Parameter Default Unit Description
delay 0.5 seconds Wait time between scroll & capture
max_scrolls 10 counts Zero = infinite until end-of-page detected
manual_height 0 pixels Override auto scroll height if > 0
is_fullscreen False boolean Use fullscreen height (1300px) vs windowed (1245px)

# Packaging as Executable

This project includes a PyInstaller spec (main.spec):

pip install pyinstaller
pyinstaller main.spec

Look under dist/ or build/ for the generated executable.


# Troubleshooting

  • Blank screenshots: Ensure browser window is not minimized and is in focus.
  • OCR or hidden UI elements: Use headless capture libraries or adjust scroll offsets.
  • Permission errors: On macOS, grant screen recording privileges.
  • PDF Export fails: Install img2pdf via pip install img2pdf.

# FAQ

Q: Can I capture only part of a page?

A: Not currently; feature coming soon (scroll region selection).

Q: Why are some screenshots repeated?

A: Overlapping scroll height may cause repeats.
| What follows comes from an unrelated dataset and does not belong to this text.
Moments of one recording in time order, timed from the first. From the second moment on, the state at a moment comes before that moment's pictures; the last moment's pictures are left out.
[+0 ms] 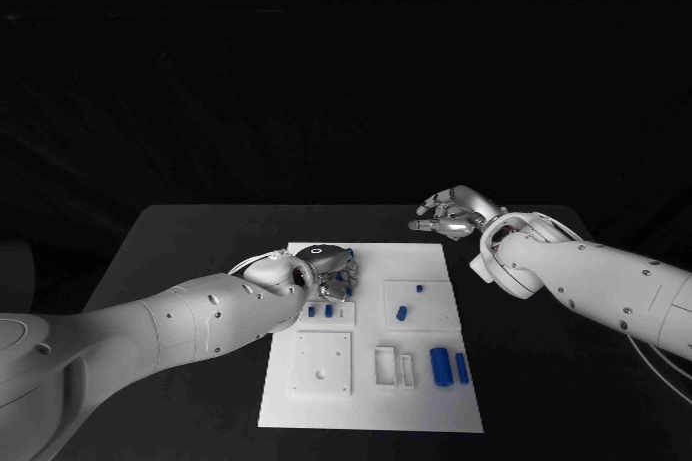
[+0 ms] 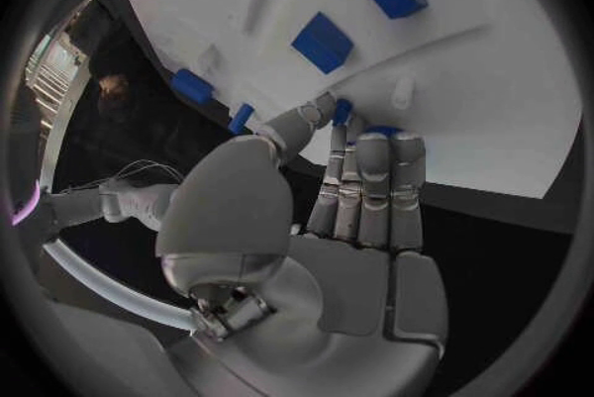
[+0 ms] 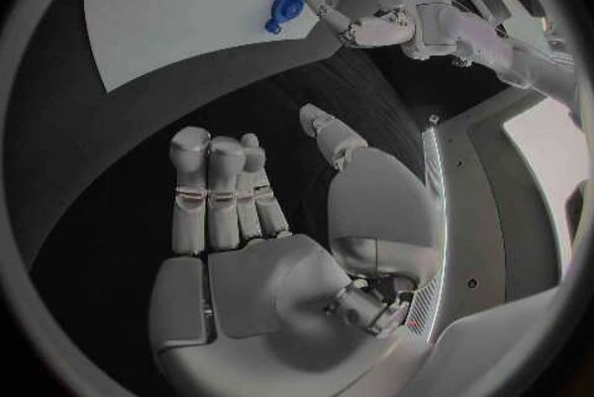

Increase delay or adjust scroll height.

Q: How do I change similarity threshold?

A: Hardcoded to 0.95; modify images_are_similar() in CaptureThread.


# Contributing

  1. Fork the repo
  2. Create a feature branch (git checkout -b feature/YourFeature)
  3. Commit your changes (git commit -m 'Add feature')
  4. Push to your branch (git push origin feature/YourFeature)
  5. Open a Pull Request

Please follow PEP8 and include tests for new functionality.


# License

This project is licensed under the MIT License. See LICENSE for details.